▸ WHAT TO WORK ON: All that is wanted is a word-for-word copy of the data from its first line to the line containing "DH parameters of", both included.

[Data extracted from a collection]
* * * * *

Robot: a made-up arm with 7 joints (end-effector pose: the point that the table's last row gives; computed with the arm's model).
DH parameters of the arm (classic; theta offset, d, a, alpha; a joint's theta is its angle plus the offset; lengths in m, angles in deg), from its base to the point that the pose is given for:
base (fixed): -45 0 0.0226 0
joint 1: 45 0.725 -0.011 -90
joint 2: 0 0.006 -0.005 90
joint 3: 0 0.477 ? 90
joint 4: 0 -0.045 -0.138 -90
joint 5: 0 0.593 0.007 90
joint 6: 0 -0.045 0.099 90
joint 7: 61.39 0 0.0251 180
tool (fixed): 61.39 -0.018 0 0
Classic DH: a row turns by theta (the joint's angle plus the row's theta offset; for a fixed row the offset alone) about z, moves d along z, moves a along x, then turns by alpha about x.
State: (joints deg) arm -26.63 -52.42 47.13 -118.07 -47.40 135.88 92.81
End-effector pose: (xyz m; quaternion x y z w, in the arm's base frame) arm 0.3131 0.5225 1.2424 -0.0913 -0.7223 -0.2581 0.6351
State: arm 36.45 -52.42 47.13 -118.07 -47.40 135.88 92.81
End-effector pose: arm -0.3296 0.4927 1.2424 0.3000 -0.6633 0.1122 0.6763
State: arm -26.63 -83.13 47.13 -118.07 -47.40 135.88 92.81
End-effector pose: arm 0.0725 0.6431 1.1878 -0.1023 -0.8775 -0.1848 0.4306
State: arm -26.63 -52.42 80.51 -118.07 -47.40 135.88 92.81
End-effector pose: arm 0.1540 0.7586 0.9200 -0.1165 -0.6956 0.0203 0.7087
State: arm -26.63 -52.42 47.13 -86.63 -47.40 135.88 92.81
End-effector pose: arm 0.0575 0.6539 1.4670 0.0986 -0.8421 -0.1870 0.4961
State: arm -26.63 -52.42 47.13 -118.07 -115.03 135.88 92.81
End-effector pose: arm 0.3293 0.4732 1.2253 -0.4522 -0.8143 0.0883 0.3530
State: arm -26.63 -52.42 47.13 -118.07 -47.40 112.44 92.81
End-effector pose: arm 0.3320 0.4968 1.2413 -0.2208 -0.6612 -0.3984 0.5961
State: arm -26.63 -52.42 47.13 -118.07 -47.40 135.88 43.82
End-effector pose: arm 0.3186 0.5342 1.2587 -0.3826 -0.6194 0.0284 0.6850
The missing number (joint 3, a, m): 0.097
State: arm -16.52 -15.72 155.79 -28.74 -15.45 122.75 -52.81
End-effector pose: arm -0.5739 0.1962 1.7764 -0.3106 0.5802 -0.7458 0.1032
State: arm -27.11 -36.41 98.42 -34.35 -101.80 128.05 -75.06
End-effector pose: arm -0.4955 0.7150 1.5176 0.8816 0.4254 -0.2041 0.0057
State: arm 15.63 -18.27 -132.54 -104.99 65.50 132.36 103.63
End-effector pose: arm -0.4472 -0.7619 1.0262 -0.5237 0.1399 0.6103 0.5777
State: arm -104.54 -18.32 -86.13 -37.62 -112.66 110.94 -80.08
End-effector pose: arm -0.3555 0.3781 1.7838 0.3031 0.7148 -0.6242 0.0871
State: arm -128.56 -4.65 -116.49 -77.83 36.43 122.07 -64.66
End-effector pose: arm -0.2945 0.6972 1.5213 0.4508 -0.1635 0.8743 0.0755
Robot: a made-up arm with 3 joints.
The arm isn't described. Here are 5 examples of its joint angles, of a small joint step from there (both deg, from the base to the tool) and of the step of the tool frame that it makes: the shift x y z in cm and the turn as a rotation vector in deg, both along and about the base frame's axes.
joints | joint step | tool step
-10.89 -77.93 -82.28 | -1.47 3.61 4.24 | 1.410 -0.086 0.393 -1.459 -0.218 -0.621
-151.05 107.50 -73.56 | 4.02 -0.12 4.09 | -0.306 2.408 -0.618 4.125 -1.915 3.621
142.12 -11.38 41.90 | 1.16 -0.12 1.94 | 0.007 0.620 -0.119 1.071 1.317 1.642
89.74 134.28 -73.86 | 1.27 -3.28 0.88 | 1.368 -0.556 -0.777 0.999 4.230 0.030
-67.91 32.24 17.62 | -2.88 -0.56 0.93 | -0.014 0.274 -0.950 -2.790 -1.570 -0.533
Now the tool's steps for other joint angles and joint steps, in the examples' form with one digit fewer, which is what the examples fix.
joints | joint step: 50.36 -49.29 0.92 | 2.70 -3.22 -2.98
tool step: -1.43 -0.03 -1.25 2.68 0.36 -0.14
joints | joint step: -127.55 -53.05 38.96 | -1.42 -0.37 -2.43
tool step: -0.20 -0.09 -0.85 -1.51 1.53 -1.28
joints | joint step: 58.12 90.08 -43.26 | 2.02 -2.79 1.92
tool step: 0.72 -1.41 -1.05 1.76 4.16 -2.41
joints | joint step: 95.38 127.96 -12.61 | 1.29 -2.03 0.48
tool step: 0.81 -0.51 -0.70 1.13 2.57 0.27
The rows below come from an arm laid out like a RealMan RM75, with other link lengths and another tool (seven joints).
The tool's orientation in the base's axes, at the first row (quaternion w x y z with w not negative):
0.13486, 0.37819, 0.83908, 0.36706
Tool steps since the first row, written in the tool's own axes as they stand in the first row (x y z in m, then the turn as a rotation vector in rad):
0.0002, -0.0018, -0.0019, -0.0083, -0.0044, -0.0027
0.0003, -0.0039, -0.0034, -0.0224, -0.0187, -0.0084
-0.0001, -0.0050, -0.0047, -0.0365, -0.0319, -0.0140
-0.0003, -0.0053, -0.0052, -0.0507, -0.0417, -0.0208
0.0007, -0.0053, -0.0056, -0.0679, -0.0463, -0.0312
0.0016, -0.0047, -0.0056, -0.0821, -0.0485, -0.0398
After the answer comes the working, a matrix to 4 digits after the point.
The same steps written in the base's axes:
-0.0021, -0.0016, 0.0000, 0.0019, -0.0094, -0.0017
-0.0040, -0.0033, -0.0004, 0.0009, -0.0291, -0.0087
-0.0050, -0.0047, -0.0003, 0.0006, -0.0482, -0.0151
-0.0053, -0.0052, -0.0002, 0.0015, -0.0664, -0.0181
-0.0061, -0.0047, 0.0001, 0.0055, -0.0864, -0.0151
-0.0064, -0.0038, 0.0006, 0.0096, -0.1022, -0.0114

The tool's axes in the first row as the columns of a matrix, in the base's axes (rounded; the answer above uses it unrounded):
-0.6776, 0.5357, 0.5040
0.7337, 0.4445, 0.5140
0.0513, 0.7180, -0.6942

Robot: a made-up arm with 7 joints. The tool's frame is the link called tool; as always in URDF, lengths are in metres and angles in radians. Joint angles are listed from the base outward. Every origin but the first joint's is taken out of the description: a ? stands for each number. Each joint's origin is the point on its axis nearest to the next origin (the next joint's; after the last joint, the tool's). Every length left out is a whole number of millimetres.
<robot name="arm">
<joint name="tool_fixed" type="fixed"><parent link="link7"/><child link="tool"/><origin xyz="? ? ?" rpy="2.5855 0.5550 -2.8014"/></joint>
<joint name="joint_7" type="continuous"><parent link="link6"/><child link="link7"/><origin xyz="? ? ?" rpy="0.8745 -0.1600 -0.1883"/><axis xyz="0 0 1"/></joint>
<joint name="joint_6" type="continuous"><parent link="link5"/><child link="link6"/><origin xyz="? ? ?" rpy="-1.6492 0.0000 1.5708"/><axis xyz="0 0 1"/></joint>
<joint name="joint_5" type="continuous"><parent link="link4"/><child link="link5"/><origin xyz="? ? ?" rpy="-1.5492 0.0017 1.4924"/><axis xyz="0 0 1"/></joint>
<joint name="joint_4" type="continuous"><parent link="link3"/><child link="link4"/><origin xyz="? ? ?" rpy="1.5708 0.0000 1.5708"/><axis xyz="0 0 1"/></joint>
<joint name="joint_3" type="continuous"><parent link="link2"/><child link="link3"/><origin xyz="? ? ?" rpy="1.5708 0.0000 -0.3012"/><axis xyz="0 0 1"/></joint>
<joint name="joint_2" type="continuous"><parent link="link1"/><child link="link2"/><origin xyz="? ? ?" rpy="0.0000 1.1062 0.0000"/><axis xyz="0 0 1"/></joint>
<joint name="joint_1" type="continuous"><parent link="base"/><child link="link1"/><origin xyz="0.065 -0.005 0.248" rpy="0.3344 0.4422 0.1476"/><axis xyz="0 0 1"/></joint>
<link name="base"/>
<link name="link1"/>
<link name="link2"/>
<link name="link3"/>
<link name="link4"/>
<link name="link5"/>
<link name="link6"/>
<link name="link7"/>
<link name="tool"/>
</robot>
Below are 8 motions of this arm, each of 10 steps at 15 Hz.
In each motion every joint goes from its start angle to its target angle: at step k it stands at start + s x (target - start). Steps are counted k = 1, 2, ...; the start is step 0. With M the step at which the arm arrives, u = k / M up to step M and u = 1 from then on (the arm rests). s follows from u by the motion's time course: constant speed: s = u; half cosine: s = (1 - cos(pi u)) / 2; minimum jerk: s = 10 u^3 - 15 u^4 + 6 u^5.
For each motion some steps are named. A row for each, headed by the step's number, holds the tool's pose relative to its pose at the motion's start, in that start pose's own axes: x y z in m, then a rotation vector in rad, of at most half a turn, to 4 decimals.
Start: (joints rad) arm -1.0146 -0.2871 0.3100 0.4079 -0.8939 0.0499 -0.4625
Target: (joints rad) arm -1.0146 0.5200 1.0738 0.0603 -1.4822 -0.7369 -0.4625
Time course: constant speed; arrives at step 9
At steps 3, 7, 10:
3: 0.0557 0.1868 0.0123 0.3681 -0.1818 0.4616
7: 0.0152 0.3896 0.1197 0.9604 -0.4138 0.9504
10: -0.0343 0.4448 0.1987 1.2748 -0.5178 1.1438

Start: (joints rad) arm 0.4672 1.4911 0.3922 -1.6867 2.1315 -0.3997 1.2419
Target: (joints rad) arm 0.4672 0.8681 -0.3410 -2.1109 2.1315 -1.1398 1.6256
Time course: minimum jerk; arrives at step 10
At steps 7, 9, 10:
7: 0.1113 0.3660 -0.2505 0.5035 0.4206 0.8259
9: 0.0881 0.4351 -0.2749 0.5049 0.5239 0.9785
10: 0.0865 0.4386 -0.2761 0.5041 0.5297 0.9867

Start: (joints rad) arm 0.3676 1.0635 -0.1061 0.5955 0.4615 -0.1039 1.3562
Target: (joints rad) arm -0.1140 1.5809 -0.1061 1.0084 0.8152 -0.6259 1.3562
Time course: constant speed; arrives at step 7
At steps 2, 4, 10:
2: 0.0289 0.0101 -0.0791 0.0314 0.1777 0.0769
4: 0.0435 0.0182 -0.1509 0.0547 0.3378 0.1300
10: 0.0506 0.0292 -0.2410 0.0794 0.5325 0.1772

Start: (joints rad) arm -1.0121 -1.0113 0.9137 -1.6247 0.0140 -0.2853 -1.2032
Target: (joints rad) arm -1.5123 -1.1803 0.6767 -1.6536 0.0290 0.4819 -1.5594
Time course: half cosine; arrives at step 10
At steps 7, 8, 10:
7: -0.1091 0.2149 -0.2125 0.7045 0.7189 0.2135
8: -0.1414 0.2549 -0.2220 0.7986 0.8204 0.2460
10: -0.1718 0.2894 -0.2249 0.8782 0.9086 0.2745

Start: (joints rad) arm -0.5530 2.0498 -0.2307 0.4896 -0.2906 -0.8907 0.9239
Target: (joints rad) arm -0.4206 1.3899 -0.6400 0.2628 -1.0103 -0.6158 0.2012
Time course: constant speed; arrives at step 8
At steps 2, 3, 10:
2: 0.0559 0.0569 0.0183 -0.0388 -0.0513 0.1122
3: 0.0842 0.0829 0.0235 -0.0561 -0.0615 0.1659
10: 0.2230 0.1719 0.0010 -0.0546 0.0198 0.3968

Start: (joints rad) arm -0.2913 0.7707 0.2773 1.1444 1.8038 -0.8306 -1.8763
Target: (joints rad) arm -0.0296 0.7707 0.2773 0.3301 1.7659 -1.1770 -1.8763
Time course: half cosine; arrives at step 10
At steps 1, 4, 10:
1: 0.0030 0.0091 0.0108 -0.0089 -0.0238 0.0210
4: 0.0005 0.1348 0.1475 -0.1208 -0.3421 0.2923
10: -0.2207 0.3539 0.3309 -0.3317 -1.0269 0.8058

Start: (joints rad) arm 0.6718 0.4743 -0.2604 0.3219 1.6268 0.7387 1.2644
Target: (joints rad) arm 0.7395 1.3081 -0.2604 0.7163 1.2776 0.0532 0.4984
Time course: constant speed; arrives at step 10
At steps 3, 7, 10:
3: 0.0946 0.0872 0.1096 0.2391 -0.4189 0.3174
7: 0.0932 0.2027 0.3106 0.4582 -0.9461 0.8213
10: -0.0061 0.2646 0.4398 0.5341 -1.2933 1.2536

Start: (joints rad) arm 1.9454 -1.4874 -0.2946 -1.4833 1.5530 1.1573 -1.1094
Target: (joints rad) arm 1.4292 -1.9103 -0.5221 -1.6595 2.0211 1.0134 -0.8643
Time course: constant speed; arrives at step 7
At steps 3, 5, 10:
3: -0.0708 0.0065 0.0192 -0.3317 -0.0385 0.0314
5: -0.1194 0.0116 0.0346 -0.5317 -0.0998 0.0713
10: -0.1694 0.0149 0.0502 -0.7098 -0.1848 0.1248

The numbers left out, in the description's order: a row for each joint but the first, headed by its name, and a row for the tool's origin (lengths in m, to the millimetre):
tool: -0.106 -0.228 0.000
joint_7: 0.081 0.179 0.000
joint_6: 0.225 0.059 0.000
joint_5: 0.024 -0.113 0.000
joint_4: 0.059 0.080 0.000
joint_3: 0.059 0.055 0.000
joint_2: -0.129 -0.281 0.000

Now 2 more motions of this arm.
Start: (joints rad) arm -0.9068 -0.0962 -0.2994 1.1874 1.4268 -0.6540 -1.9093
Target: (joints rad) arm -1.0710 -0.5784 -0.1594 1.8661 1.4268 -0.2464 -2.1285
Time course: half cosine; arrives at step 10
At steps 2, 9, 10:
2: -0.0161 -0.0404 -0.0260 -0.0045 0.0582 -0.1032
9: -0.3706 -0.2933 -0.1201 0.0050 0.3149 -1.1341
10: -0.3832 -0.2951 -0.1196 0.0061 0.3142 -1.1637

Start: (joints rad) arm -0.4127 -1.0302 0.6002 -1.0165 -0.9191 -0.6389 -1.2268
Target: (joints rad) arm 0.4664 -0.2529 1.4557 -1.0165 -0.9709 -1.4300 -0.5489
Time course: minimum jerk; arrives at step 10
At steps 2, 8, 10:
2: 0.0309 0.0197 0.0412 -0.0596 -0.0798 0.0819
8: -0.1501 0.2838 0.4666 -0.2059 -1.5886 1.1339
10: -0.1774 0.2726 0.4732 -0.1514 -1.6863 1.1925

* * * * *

▸ FINISHED EXERCISE:
Robot: a made-up arm with 7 joints (end-effector pose: the point that the table's last row gives; computed with the arm's model).
DH parameters of the arm (classic; theta offset, d, a, alpha; a joint's theta is its angle plus the offset; lengths in m, angles in deg), from its base to the point that the pose is given for:

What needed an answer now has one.